→ **Problem description**:
An exact copy of all entries is the expected answer.

→ **Provided entries**:

▽

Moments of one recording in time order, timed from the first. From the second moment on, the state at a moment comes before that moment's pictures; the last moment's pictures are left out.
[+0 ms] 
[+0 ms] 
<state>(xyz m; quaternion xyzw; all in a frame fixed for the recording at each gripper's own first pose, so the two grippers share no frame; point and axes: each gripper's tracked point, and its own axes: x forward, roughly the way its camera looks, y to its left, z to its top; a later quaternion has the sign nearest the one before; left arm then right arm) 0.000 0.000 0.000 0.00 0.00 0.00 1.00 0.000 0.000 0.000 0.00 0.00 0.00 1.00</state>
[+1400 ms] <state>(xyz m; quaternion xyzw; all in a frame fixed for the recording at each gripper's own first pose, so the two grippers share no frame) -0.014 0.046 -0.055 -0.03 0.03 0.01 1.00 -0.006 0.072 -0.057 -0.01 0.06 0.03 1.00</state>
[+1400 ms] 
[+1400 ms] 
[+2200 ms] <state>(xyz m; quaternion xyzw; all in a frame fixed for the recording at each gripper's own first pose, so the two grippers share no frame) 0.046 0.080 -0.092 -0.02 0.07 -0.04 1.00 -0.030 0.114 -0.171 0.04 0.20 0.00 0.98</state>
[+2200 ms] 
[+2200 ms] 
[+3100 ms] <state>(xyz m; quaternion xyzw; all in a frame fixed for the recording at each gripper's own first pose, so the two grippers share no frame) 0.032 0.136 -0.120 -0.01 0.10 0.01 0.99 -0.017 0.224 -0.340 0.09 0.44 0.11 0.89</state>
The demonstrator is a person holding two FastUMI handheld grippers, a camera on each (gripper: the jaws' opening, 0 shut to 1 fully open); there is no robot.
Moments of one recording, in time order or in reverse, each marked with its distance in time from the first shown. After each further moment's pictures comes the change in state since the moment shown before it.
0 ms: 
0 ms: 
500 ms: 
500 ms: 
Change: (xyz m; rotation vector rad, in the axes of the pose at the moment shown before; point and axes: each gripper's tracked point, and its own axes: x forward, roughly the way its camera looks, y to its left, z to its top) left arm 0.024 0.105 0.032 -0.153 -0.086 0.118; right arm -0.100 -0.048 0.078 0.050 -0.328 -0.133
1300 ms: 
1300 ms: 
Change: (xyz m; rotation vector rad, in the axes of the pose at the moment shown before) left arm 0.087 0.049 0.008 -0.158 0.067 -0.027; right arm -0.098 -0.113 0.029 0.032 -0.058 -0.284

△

→ **Exercise answer**:
Moments of one recording in time order, timed from the first. From the second moment on, the state at a moment comes before that moment's pictures; the last moment's pictures are left out.
[+0 ms] 
[+0 ms] 
<state>(xyz m; quaternion xyzw; all in a frame fixed for the recording at each gripper's own first pose, so the two grippers share no frame; point and axes: each gripper's tracked point, and its own axes: x forward, roughly the way its camera looks, y to its left, z to its top; a later quaternion has the sign nearest the one before; left arm then right arm) 0.000 0.000 0.000 0.00 0.00 0.00 1.00 0.000 0.000 0.000 0.00 0.00 0.00 1.00</state>
[+1400 ms] <state>(xyz m; quaternion xyzw; all in a frame fixed for the recording at each gripper's own first pose, so the two grippers share no frame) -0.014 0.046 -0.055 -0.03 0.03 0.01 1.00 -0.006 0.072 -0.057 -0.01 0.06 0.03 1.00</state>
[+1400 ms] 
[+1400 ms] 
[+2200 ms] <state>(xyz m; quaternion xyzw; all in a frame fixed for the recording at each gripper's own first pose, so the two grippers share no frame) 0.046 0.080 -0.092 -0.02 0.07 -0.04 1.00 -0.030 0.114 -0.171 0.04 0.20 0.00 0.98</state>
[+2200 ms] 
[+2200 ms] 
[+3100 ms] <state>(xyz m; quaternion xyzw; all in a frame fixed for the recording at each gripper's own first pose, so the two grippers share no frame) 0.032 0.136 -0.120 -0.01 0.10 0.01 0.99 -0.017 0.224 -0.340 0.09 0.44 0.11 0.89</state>
The demonstrator is a person holding two FastUMI handheld grippers, a camera on each (gripper: the jaws' opening, 0 shut to 1 fully open); there is no robot.
Moments of one recording, in time order or in reverse, each marked with its distance in time from the first shown. After each further moment's pictures comes the change in state since the moment shown before it.
0 ms: 
0 ms: 
500 ms: 
500 ms: 
Change: (xyz m; rotation vector rad, in the axes of the pose at the moment shown before; point and axes: each gripper's tracked point, and its own axes: x forward, roughly the way its camera looks, y to its left, z to its top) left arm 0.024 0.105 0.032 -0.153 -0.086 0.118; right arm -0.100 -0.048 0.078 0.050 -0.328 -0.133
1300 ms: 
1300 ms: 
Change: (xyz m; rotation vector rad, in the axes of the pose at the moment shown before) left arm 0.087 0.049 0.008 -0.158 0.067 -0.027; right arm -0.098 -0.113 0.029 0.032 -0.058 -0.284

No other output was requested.